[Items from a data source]
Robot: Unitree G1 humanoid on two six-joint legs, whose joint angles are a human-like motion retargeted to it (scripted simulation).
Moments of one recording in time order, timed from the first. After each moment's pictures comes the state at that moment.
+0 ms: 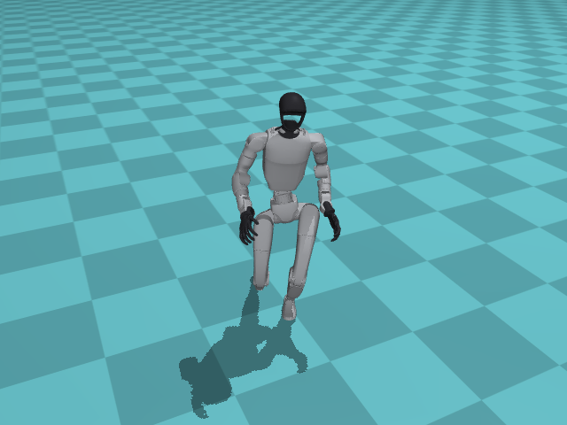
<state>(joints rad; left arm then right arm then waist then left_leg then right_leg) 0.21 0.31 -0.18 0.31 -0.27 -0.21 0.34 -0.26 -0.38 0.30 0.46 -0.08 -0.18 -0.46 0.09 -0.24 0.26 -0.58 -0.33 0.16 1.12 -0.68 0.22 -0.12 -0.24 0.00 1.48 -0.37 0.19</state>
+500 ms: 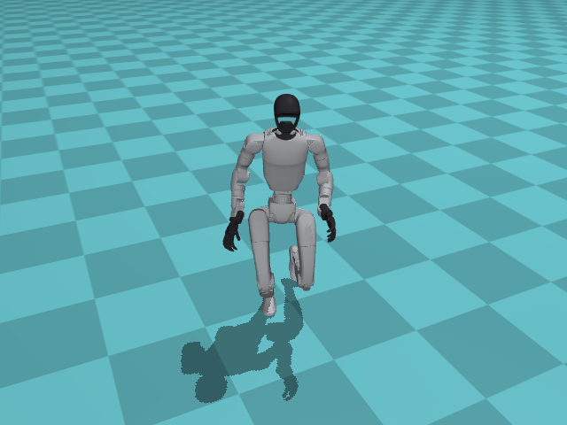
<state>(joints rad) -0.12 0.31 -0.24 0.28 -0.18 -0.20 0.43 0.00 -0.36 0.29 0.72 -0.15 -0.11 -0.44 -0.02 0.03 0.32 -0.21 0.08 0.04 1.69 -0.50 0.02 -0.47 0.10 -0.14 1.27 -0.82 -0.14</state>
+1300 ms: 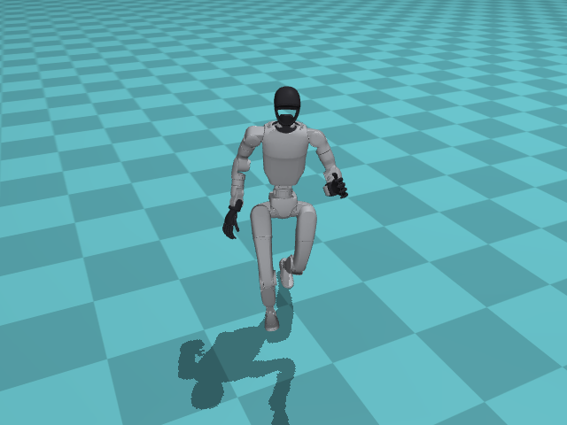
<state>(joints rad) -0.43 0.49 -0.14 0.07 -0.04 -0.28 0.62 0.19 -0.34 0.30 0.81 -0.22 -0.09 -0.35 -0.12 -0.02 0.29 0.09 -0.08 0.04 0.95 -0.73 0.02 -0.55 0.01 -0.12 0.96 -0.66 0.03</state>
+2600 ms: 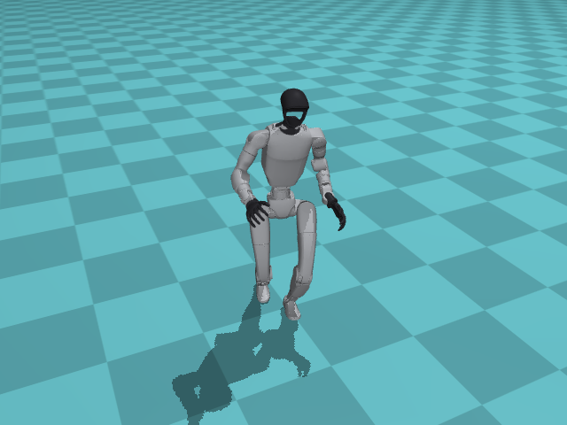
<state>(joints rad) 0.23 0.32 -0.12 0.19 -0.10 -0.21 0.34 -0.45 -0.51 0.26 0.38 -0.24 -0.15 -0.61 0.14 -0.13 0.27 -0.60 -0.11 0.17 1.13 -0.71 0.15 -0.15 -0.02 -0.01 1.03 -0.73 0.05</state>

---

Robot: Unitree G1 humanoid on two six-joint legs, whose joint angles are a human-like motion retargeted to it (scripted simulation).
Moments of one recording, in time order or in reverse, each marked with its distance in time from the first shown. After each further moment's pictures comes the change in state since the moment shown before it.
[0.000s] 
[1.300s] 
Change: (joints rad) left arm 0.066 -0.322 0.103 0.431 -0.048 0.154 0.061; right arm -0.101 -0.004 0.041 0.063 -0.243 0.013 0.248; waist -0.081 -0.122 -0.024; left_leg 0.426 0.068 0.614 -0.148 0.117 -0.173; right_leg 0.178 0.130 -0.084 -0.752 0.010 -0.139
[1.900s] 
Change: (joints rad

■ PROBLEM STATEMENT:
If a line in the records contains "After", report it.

■ TASK SOLUTION:
Moments of one recording in time order, timed from the first. After each moment's pictures comes the state at that moment.
Moments of one recording, in time order or in reverse, each marked with its distance in time from the first shown. After each further moment's pictures comes the change in state since the moment shown before it.

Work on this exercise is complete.